CenturyLink in Advanced Talks to Merge with Level 3 Communications - JumpCrisscross
http://www.wsj.com/articles/centurylink-in-advanced-talks-to-merge-with-level-3-communications-1477589011?em_pos=small&ref=headline&nl_art=2
======
webscaleizfun
Seeing as how Google and other major content providers have moved to peering
with consumer & business ISPs directly, and bought trans-pacific fiber and
built datacenters all over Europe, Asia and South America to bring content
closer to end users, I see how both Centurylink & Level 3 are in a weakened
state. Both made tons of money shuttling data around on behalf of Netflix and
others, and now Level 3 has taken a back seat, and Centurylink has been
reduced to a last mile ISP.

Even on the consumer & small business front Centurylink seems to be scared,
Portland is fiber only now, along with most of Seattle, only a decade after
Verizon did the same thing just prior to selling the suburbs around Seattle.

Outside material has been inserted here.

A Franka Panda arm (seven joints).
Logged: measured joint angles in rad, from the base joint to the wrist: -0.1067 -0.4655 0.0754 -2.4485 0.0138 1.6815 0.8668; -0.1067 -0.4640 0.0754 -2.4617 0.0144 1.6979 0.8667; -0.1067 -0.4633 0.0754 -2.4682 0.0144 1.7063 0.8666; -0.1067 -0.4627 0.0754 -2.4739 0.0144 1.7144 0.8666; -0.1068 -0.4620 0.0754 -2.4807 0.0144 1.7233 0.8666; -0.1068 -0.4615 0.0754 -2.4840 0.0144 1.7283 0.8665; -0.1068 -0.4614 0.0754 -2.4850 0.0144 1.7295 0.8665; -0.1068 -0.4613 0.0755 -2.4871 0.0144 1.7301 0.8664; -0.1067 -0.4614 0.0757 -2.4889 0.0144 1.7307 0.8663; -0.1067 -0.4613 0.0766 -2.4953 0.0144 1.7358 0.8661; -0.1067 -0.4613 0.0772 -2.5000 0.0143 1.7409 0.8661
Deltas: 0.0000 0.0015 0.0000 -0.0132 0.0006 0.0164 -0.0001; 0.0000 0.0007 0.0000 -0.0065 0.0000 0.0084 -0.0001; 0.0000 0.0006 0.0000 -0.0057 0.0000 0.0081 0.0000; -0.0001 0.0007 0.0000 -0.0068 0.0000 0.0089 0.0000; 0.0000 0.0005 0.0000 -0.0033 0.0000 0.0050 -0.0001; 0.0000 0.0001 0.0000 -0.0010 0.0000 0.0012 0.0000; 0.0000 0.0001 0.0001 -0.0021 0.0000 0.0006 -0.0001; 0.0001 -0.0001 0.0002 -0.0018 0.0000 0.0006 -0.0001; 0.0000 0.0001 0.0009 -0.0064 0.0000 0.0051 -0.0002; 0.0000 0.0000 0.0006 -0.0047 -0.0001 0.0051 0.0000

How long will the merged company be viable? Will it descend similar to
AMD/ATI's post merger valuation (combined value was much lower) while
forestalling further, more substantial value loss?

With the rise of Internet Exchanges in Asia & South America, perhaps all that
is left for these two tier one networks is rent seeking from content providers
for access to consumers on Centurylink's network.